What is needed - Only the lines from the top of the data through the one with "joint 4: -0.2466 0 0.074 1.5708" are to be written out, each exactly as it stands.

Stored data entries
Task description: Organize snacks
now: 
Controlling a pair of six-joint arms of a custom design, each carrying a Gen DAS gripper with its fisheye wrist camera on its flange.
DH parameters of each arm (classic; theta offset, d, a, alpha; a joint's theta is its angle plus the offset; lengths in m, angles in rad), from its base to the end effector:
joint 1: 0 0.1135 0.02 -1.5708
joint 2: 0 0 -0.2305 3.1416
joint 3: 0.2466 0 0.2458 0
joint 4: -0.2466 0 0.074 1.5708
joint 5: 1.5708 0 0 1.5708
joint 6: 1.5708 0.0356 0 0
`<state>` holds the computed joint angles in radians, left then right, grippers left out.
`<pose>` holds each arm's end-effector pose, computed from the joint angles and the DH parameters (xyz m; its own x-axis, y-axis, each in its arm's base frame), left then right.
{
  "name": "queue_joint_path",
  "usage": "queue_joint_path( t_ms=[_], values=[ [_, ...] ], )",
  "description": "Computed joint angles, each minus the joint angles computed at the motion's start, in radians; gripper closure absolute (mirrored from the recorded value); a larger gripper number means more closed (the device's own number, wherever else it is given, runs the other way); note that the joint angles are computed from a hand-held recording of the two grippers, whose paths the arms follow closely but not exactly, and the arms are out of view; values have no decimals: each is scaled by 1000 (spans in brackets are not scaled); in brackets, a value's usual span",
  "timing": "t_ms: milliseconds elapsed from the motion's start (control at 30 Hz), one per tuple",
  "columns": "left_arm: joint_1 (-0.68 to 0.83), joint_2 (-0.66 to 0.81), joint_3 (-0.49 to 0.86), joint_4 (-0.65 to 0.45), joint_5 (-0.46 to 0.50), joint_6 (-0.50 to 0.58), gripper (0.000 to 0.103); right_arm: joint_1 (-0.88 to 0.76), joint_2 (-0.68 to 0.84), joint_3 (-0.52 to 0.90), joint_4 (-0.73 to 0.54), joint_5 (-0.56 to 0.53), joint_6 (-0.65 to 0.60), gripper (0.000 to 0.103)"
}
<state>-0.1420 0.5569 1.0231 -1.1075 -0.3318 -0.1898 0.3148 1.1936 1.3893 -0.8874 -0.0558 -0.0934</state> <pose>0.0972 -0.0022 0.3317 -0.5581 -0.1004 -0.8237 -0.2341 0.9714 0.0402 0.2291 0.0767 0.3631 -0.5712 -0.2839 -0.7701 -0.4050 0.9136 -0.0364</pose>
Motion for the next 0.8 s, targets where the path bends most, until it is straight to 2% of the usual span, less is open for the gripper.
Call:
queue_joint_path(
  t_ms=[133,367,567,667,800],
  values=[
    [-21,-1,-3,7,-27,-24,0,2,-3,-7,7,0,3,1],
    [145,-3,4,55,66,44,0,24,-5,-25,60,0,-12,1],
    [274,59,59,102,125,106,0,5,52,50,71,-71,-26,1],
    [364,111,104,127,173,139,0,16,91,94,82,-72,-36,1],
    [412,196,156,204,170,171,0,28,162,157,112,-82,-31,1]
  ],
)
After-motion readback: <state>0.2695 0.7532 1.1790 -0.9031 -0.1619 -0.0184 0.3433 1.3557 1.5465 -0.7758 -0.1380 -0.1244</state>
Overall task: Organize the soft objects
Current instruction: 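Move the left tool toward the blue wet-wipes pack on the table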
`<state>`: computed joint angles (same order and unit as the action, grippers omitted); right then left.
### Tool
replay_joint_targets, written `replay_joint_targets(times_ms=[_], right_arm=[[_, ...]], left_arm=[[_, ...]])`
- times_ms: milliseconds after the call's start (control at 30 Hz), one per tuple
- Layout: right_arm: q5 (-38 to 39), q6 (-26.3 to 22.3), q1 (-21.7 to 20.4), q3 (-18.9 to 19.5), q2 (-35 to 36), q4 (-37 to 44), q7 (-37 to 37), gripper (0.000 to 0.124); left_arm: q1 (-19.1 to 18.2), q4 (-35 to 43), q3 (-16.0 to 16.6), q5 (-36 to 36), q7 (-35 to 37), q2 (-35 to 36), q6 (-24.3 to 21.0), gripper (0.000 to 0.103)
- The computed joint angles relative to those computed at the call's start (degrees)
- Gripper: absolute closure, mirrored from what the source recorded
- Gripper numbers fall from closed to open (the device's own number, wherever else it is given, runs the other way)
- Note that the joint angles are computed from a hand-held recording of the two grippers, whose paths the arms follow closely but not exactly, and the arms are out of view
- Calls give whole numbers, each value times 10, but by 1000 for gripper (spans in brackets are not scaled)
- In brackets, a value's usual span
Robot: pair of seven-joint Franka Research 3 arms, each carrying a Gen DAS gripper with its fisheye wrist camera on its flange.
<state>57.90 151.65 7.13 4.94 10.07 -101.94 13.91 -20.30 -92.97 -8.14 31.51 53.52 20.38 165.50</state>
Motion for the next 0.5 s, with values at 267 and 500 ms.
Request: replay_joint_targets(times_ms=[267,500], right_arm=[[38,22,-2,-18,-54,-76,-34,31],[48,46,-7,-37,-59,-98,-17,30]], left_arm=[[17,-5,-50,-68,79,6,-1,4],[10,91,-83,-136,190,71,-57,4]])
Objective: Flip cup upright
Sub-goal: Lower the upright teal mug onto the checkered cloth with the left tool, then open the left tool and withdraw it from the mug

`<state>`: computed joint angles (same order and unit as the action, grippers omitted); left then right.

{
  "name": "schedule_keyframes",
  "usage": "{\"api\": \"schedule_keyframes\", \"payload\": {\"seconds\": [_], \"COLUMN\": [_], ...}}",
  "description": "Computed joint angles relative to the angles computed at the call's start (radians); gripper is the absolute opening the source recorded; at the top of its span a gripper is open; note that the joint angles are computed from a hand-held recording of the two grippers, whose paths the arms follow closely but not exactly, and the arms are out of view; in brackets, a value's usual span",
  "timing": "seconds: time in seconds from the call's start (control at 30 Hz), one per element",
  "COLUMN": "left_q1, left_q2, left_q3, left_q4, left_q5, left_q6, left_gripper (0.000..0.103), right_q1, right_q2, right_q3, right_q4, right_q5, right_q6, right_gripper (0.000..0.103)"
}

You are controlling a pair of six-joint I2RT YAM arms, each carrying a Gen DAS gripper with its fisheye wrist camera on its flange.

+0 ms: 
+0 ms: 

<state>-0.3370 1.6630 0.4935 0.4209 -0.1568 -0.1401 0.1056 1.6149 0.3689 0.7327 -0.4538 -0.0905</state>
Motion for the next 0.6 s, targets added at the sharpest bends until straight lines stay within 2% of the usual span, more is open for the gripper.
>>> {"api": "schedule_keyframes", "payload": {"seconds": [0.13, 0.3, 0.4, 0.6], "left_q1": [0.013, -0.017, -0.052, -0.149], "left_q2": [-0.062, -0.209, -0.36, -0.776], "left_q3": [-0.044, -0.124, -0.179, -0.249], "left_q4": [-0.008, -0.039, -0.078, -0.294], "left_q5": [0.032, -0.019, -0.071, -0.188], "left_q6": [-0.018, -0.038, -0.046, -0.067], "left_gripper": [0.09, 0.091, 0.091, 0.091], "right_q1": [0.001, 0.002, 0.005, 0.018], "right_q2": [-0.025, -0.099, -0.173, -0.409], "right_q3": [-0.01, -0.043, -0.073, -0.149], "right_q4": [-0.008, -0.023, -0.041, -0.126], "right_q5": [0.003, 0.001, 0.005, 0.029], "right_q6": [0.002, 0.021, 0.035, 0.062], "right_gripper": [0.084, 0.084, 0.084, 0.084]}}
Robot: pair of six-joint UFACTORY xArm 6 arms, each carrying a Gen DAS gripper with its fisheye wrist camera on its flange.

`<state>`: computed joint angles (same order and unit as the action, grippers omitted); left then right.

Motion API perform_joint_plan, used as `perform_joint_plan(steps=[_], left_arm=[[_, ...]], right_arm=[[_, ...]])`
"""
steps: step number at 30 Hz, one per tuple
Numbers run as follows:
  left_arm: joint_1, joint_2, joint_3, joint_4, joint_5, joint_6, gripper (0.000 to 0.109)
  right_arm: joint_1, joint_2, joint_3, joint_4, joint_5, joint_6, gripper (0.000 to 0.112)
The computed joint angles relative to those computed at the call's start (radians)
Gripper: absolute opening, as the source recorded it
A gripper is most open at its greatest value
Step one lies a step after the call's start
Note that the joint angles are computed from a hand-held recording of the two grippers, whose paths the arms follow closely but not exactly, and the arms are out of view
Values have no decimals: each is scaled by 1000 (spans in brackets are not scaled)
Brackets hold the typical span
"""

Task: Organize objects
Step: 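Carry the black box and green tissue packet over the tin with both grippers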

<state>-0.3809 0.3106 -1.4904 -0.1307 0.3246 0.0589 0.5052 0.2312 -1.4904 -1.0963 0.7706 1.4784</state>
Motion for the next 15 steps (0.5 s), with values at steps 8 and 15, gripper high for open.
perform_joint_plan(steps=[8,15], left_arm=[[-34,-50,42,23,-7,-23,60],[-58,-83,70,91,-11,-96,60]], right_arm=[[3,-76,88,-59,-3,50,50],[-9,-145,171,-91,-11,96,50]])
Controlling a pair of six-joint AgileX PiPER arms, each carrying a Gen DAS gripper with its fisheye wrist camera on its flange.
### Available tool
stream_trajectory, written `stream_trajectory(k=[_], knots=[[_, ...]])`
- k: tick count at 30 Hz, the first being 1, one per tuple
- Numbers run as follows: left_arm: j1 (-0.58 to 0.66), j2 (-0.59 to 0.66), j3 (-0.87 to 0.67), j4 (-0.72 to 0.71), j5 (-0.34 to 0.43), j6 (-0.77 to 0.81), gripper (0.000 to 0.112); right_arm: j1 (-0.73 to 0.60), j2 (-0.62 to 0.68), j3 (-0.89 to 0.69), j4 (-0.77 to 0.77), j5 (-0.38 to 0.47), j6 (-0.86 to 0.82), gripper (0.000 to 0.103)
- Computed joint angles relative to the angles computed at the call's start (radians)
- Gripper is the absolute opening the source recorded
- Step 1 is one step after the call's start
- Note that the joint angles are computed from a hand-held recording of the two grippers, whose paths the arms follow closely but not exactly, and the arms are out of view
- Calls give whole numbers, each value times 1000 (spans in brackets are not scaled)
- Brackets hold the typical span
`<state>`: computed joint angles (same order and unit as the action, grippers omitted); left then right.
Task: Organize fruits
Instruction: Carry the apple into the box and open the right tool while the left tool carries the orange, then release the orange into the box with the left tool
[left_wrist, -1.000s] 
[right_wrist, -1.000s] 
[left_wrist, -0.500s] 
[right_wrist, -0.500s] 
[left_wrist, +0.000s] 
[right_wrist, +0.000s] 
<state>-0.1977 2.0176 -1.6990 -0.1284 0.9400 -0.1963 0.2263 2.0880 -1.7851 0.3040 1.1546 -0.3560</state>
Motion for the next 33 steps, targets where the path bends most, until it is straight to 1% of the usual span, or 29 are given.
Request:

Solution to the exercise -
Task description: Organize snacks
now: 
Controlling a pair of six-joint arms of a custom design, each carrying a Gen DAS gripper with its fisheye wrist camera on its flange.
DH parameters of each arm (classic; theta offset, d, a, alpha; a joint's theta is its angle plus the offset; lengths in m, angles in rad), from its base to the end effector:
joint 1: 0 0.1135 0.02 -1.5708
joint 2: 0 0 -0.2305 3.1416
joint 3: 0.2466 0 0.2458 0
joint 4: -0.2466 0 0.074 1.5708

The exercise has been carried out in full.